Tonight, he continued the theme. Our neighbor who frequently hangs out around the "firepit" decided he also needed a dog, who he brought to "play" with ours and our next door neighbor's. Combine this with my teasing for having attatched an old license plate to the wheelbarrow, and again my husband laughed, "we have TOTALLY become rednecks living out here in the country."

"WE?" I protested. "I still have a fair measure of sophistication, and remember, YOU are the one who drug me out here."

"Yeah," he said. "But you're still becoming a redneck. I admit it; you're part of the upper equalance of rednecks - but still a redneck."

Well, I never!

(fanning myself with a pork wrap. Just kidding!)

Ha ha! And naturally, the spell check is not working, so I can't check my spelling of "esqualanche." What are the odds?!

Saturday, February 02, 2008

For Posterity

Last night we went out with some good friends of ours that we hadn't spent good relaxing time with in far too long. We caught up and laughed and shared bowling alley pizza. We also told each other even more details of our testimonies than we had ever shared before. It's wonderful to have conversation with like-minded people who understand God's miraculous presence in the tough times and equally joyful to praise Him that both our families are enjoying time out of "that" as well.

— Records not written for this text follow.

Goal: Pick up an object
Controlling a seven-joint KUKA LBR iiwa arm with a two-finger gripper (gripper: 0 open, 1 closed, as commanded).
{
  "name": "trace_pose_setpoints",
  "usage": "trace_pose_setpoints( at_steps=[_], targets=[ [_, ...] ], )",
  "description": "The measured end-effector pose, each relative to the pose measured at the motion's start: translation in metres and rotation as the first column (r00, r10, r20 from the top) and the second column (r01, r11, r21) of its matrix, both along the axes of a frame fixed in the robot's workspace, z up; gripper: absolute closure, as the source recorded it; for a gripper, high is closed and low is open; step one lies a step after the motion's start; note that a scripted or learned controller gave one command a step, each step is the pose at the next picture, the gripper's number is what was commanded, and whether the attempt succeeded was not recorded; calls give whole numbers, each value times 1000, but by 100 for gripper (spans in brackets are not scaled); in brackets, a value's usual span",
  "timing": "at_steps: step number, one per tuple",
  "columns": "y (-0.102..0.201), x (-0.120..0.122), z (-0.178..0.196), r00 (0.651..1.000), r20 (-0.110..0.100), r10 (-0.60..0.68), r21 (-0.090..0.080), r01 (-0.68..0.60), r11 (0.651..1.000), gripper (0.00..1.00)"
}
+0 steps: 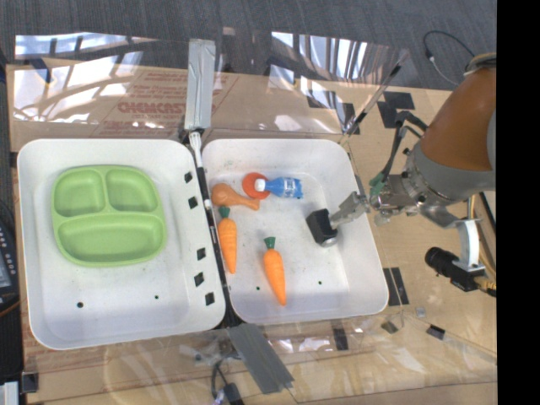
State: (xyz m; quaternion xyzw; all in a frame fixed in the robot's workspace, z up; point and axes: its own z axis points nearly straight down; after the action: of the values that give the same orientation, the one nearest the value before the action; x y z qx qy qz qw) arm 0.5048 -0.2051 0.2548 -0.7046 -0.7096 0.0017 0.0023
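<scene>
Carrots, two of them, lie in the right bin, and they are the likeliest things for me to lift. One toy carrot rests along the bin's left wall, its green top toward the far side and its tip toward the near side. The other toy carrot lies just right of it, nearer the middle of the bin floor and a little closer to the near edge. Farther back in the same bin sits a tan toy drumstick, close to the left wall, and right beside it a small toy bottle with a blue body and a red-orange end, lying on its side.

My pincer hangs low over the right part of this bin, well apart from both carrots and from the bottle. Nothing sits in its grip that I can see, and from this angle I cannot tell whether it is spread or closed.

The left bin holds a green divided plate with three compartments, set toward the bin's far left.
</scene>
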Motion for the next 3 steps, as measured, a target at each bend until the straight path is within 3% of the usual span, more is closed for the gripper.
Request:
trace_pose_setpoints(
  at_steps=[1, 2, 3],
  targets=[
    [-6, -14, 44, 1000, 5, 3, -1, -3, 1000, 0],
    [51, -29, -61, 1000, -2, -14, 1, 14, 1000, 0],
    [79, -9, -163, 999, 2, 49, 0, -49, 999, 0]
  ],
)
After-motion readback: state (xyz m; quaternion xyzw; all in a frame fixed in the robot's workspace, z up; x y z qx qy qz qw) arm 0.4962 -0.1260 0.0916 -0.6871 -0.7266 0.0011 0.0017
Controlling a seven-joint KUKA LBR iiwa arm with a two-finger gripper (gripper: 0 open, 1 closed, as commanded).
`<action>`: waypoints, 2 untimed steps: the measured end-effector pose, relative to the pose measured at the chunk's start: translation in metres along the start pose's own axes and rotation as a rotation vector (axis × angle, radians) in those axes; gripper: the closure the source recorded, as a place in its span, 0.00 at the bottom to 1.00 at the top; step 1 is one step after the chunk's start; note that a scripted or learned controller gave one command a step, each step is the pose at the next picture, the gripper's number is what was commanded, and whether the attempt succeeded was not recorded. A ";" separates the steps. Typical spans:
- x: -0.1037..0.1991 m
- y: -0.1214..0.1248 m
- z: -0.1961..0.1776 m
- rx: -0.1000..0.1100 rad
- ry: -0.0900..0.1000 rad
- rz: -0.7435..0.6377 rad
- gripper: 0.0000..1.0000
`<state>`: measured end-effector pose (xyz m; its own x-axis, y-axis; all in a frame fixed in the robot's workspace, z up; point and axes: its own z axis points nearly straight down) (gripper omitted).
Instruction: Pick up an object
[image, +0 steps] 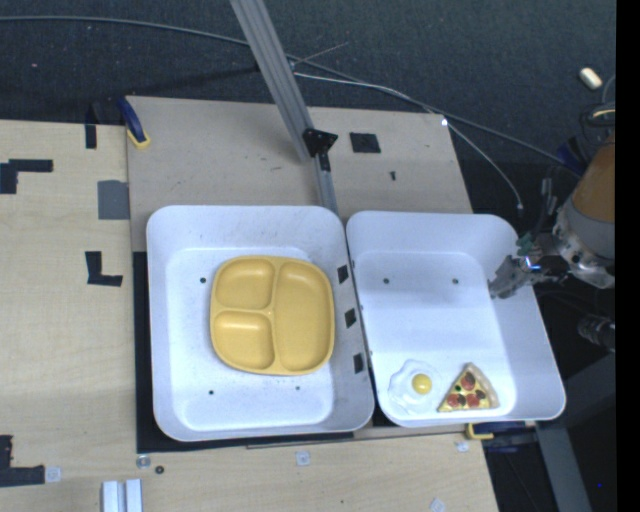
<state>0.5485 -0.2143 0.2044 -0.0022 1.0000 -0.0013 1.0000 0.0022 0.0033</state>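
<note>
A fried-egg toy (411, 384) and a pizza-slice toy (469, 389) lie side by side at the near edge of the right bin (440, 240). My gripper (508, 277) hovers at that bin's right rim, well behind the two toys and apart from them. Nothing shows between its fingers. A yellow divided plate (272, 314) rests in the middle of the left bin (180, 300).
A slanted metal pole (285, 85) rises from behind the gap between the bins. Cables run across the dark floor at the back right. The wooden bench (60, 300) extends to the left with black tape marks.
</note>
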 end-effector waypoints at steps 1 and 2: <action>0.000 0.001 -0.030 0.001 0.000 0.000 1.00; 0.057 0.007 -0.038 0.003 0.003 -0.005 1.00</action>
<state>0.5550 -0.1572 0.2424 -0.0068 1.0000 0.0016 1.0000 0.0068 0.0002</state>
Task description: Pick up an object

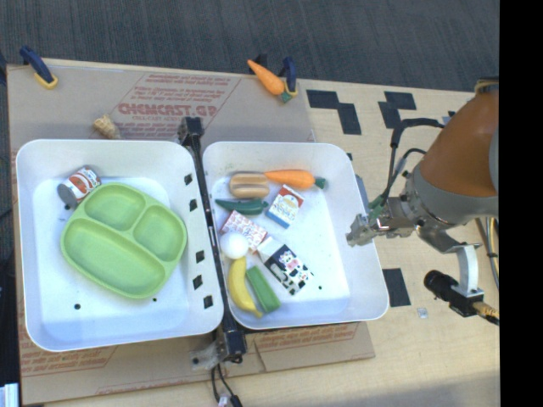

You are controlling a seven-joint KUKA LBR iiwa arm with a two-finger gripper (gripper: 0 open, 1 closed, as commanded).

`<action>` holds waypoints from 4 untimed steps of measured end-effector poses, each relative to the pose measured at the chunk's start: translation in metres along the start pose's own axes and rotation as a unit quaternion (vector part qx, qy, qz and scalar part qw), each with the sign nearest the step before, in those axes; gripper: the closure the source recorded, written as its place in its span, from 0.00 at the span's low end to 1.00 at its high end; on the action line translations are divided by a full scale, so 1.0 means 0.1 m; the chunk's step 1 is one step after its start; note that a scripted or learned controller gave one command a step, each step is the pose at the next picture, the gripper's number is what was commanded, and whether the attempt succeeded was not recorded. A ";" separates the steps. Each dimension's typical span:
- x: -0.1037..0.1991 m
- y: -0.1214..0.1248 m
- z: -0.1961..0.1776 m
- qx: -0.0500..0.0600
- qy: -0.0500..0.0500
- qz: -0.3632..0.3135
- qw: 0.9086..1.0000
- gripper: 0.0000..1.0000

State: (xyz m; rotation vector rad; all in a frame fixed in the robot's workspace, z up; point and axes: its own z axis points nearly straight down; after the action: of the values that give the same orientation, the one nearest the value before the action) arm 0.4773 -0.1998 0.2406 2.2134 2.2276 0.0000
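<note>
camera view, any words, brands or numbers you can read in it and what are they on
"CHEMCAST GP": red print on the cardboard sheet under the bins, the smaller red lines around it too blurred to read.
Can in the left bin: label unreadable.
Small cartons in the right bin: printing too small to read.

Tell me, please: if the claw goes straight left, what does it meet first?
Probably the milk carton, though the claw at the right bin's rim may pass above it; height is unclear.
</note>
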 end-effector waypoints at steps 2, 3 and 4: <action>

And if all that wasn't enough, guess what? I bowled my highest game EVER! A 155! O.K., I don't know were that falls on other scales, but it beat my own previous life time high by nearly 30 points! I just want to remember that. It took four strikes, four spares, a nine frame and a seven. I'm so happy!

And you would be amazed at how competitive my own husband is with me. He ended up the next game bowling a 153 (to my 90 - I choked). But he did let me enjoy my big win and in turn, I didn't gloat. At least until now. :) Happy Saturday.